▶ **PROBLEM STATEMENT**: Restate word for word the lines that begin the listing and end with the line holding "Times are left".

##########

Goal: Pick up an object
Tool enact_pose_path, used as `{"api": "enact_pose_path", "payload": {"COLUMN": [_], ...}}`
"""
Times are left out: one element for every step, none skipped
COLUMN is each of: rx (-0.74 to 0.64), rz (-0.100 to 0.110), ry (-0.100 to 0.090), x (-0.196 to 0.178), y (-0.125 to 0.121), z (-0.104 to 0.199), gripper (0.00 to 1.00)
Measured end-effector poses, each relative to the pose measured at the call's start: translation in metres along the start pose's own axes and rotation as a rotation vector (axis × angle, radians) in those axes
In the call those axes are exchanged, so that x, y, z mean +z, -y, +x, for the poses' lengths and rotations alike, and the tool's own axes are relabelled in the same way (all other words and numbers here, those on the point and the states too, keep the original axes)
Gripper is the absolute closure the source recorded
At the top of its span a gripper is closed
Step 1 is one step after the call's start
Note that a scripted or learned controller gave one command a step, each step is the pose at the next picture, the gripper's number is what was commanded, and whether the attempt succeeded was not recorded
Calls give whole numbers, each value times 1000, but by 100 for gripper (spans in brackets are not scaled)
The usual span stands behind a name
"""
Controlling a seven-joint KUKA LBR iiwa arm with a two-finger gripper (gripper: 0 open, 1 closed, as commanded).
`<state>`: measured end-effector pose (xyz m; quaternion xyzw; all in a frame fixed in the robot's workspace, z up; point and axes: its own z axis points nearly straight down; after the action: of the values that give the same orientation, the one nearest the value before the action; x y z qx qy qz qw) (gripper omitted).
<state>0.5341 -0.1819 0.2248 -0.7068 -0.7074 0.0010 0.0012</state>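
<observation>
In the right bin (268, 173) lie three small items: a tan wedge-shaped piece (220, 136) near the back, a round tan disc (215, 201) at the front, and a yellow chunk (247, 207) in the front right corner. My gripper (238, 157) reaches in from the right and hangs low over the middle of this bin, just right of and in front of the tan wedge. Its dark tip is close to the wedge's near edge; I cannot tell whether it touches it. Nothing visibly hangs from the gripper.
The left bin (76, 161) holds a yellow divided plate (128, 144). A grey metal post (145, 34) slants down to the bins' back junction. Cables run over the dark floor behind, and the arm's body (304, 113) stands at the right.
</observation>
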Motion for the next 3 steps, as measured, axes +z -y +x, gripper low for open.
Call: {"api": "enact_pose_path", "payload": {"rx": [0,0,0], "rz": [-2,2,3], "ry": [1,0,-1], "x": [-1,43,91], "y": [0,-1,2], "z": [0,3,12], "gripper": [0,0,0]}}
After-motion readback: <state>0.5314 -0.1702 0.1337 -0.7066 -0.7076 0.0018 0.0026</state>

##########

▶ **WRITTEN ANSWER**:
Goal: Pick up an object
Tool enact_pose_path, used as `{"api": "enact_pose_path", "payload": {"COLUMN": [_], ...}}`
"""
Times are left out: one element for every step, none skipped

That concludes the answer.